Wednesday, December 1, 2010

Money as Access to Speech?

Part of the analysis I have found of the Citizens United v. FEC, 130 S.Ct. 876 (2010) decision centers around the ideas of corporate person-hood it relies upon and extends. I would argue, however, that the extension of corporate person-hood advanced by the Court in this decision was not unexpected. For example, a corporation can own property and is afforded all the rights which accompany property ownership. A corporation has the ability to sue and be sued. Also, like the Court indicated in its decision, the First Amendment's protection had long been recognized as applying to corporate speakers. Id. at 899. The Court had previously rejected the argument that a corporation, an association of persons, was not a natural person and not afforded First Amendment rights. Id. So, was this decision really as momentous as everyone believes it to be? With my limited knowledge of the law, I would argue yes. However, my argument stems not from the idea of corporate person-hood, but from the opinion's equation of freedom of speech with spending power or "money as speech."

Several critics of the decision have found the decision's equation with one's voice in free speech to one's spending power perhaps more troubling than its extension of corporate person-hood. Some critics refer to this idea as "money as speech." One critic of the decision, Roger Hodge, former editor of Harper's Magazine, said in a recent interview that he was most troubled by Justice Kennedy's replacement of the word "speak" throughout the decision with the words "contribute," "spend," and "buy." While I am somewhat troubled about the idea of money as speech, I do not necessarily agree with this characterization. The opinion itself explains why the ban on the amount of money a corporation is allowed to spend can invoke the First Amendment by stating that "[a]s a restriction on the amount of money a person or group can spend on political communication during a campaign, that statute necessarily reduces the quantity of expression by restricting the number of issues discussed, the depth of their exploration, and the size of the audience reached." Id. at 898. Thus, limiting its ability to speak freely as protected by the First Amendment.

One main concern about the theory of money as speech centers around value. If we view money as speech, obviously money has a specific value in society, so does this value translate to speech? The intrinsic answer is no. I assume most people would say that just because one speaker may have more money behind his or her message does not make it more valuable than the average person's message. However, if one looks at this theory as "money as access to speech" the message with the most spending power behind it would clearly be more valuable because the speaker would have more access to distribute the message and the listener would have more opportunities to receive that message. Thus, the more money certain a speaker has the more quantity of expression, issues discussed, depth of exploration, and the larger the audience reached. It this idea of money as access to speech which makes corporate political speakers/spenders more valuable.

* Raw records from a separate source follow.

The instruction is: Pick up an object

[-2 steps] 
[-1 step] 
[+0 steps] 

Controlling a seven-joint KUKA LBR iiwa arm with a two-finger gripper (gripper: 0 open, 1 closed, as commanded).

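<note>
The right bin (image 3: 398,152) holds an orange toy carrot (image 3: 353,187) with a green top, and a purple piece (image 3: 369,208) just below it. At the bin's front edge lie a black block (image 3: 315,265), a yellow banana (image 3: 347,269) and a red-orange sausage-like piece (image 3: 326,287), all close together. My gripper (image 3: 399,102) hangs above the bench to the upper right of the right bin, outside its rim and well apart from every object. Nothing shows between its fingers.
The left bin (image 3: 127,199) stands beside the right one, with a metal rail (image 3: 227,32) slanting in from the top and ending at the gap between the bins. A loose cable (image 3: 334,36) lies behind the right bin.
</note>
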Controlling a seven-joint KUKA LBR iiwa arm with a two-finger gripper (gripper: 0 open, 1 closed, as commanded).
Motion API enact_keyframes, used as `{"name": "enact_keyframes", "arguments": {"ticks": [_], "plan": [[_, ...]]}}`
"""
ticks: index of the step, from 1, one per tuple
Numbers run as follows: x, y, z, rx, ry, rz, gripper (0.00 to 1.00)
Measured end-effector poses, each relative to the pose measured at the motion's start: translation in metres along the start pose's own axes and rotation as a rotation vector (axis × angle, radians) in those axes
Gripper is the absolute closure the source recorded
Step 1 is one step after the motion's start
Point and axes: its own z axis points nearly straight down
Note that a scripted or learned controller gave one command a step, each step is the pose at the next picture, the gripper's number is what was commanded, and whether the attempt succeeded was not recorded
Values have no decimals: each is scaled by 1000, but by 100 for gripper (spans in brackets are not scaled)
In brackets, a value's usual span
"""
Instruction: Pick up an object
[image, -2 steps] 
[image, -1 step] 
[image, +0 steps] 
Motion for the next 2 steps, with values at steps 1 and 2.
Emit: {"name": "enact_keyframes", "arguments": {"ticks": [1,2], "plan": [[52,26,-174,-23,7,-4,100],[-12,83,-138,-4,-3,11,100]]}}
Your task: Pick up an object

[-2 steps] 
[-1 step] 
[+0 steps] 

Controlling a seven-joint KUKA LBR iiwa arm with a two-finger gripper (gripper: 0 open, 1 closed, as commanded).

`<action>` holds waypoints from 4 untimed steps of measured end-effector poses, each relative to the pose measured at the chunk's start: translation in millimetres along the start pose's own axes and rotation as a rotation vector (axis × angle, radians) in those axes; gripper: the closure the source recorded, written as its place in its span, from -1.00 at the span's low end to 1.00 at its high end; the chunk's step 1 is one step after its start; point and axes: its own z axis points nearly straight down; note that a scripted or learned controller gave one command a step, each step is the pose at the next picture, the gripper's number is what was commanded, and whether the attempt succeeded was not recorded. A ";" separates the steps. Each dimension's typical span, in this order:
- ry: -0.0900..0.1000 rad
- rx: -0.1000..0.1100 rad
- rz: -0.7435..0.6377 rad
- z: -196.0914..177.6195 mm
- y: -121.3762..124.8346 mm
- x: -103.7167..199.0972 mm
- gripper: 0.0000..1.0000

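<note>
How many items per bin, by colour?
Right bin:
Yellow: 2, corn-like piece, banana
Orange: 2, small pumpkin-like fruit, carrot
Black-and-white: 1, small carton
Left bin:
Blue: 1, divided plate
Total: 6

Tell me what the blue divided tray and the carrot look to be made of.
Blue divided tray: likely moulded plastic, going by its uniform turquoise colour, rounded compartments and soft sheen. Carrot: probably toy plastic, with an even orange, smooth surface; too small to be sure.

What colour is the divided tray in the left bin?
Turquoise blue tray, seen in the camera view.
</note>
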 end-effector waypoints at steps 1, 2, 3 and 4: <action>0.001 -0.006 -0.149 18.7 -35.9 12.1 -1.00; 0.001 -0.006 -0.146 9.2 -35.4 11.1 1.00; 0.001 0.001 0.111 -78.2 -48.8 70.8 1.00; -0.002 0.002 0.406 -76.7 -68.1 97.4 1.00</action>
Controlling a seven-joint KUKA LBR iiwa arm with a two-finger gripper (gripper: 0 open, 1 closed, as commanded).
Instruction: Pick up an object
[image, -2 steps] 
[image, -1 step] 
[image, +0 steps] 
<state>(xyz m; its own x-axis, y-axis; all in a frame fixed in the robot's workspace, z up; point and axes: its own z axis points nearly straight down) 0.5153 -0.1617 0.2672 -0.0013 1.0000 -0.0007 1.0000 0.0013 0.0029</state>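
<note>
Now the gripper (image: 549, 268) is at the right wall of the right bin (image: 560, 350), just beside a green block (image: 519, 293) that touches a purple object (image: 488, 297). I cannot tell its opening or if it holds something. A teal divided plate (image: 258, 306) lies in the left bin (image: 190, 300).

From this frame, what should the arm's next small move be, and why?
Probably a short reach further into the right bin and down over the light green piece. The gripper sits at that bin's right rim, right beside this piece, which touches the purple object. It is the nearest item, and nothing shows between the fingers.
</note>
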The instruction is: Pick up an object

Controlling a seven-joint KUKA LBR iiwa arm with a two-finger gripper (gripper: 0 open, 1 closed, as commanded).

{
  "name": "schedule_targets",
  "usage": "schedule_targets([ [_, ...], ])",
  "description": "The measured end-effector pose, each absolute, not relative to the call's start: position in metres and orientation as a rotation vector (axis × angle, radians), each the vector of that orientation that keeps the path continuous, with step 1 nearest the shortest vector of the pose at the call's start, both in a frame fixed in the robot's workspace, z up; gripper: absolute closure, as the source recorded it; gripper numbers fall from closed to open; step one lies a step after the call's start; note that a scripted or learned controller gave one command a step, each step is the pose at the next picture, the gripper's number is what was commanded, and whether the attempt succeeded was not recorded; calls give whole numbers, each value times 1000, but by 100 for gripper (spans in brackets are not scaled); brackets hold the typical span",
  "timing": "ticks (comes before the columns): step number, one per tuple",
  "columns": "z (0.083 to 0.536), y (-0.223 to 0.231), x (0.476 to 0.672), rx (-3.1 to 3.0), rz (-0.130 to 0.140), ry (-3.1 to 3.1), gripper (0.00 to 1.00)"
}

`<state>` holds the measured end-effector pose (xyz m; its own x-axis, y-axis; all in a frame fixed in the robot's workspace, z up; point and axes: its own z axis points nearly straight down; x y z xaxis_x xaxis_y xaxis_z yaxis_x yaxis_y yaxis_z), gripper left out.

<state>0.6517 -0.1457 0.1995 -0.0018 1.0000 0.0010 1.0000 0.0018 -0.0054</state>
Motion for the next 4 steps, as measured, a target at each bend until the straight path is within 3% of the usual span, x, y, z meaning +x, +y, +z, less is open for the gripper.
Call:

The rebuttal to the arguments against money as speech are numerous. For instance, without the ability to distribute your speech, i.e. fund what you have to say, what use is the freedom. Putting substantial limits on constitutionally guaranteed freedoms will not with stand strict scrutiny. Therefore, if we view a corporation as a person in the eyes of the law and as defined by the First Amendment, there can be no outright ban political spending to support political speech absent the Government proving that the restriction "furthers a compelling interest and is narrowly tailored to achieve that interest." Id.

In conclusion, it can be argued that the idea of the wealthiest in society having more access to speech is not new. After all, corporations are associations of persons, so they should be acting in the best interests of those persons, which in theory could make a corporate political speaker better for society than an individual political speaker, who may be acting solely for his or her own interests.